■ EXERCISE OBJECTIVE ■
Go through the entries below and print, exactly, the lines starting at the one with "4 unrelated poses" and ending at the one with "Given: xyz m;", keeping both ends and no others.

■ EXERCISE DATA ■
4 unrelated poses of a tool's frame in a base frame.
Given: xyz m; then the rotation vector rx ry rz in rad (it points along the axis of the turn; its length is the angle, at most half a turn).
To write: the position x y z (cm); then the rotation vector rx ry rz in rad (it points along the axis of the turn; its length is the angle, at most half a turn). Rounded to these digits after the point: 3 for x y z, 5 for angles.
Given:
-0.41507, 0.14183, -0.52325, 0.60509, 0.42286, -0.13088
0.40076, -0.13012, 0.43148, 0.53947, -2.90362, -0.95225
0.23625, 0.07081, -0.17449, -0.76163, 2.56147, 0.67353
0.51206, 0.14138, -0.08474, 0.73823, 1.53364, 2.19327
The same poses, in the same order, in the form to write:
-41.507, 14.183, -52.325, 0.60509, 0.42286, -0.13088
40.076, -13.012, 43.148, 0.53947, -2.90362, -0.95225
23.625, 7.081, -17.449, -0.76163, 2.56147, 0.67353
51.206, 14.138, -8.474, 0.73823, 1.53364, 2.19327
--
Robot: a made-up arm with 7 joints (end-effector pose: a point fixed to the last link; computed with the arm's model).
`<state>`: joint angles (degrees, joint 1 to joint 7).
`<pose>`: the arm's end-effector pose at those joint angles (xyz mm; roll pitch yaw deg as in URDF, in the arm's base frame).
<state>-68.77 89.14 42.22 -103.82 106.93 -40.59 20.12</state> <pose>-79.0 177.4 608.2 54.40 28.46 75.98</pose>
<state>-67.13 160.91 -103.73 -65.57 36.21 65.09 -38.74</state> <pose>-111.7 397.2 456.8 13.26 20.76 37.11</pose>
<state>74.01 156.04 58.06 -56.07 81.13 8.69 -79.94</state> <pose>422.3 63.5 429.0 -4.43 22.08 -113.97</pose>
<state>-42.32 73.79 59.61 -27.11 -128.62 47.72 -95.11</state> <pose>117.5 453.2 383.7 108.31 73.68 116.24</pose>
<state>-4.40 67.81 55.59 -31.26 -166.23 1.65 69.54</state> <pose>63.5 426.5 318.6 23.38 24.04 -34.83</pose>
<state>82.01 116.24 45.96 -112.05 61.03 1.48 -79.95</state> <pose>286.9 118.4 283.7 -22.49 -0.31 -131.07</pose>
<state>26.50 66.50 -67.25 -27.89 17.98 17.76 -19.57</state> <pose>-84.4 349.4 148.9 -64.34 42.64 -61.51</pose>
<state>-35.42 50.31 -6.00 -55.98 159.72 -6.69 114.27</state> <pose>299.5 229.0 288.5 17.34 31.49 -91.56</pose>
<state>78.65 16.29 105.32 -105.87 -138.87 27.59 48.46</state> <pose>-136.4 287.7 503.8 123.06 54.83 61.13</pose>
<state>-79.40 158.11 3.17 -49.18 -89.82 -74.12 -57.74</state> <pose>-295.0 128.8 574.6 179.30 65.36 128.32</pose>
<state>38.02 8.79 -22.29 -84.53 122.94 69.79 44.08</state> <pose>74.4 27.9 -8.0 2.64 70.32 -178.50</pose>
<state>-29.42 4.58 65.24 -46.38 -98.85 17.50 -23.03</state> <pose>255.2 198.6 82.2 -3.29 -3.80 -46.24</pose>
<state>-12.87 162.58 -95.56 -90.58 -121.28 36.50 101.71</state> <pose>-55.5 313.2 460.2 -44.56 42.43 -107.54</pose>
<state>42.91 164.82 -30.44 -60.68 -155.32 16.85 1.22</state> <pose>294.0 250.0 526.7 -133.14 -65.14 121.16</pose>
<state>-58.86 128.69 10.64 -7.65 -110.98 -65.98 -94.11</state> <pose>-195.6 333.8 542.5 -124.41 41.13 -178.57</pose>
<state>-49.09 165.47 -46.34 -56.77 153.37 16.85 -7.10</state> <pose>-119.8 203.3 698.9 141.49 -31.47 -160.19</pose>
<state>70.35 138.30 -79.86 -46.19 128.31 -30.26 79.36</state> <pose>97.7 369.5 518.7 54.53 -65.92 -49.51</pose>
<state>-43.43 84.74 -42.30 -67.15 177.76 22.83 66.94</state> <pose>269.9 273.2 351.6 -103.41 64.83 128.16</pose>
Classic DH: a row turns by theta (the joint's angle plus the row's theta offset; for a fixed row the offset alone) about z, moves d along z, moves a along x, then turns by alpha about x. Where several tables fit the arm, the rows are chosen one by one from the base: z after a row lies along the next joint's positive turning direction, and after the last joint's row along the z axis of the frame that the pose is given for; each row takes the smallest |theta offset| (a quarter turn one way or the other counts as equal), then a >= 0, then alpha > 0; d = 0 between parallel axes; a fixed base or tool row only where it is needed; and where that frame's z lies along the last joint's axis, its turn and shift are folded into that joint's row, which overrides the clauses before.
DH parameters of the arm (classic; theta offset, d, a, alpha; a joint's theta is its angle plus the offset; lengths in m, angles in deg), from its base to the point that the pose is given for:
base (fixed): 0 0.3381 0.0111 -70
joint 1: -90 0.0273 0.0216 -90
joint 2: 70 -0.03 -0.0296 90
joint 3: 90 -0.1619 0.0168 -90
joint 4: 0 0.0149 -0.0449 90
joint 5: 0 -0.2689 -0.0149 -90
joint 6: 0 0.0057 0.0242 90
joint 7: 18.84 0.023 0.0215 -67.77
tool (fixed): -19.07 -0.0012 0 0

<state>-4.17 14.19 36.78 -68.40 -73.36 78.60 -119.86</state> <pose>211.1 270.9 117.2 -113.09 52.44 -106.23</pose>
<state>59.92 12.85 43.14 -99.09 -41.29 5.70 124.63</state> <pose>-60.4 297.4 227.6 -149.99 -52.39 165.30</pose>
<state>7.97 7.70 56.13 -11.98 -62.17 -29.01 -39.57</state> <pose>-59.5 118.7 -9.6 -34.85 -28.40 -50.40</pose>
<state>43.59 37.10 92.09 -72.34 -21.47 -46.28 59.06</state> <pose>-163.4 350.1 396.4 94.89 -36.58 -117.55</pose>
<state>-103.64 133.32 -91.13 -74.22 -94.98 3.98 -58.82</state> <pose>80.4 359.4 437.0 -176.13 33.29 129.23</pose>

■ RESULT OF THIS TASK ■
4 unrelated poses of a tool's frame in a base frame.
Given: xyz m; then the rotation vector rx ry rz in rad (it points along the axis of the turn; its length is the angle, at most half a turn).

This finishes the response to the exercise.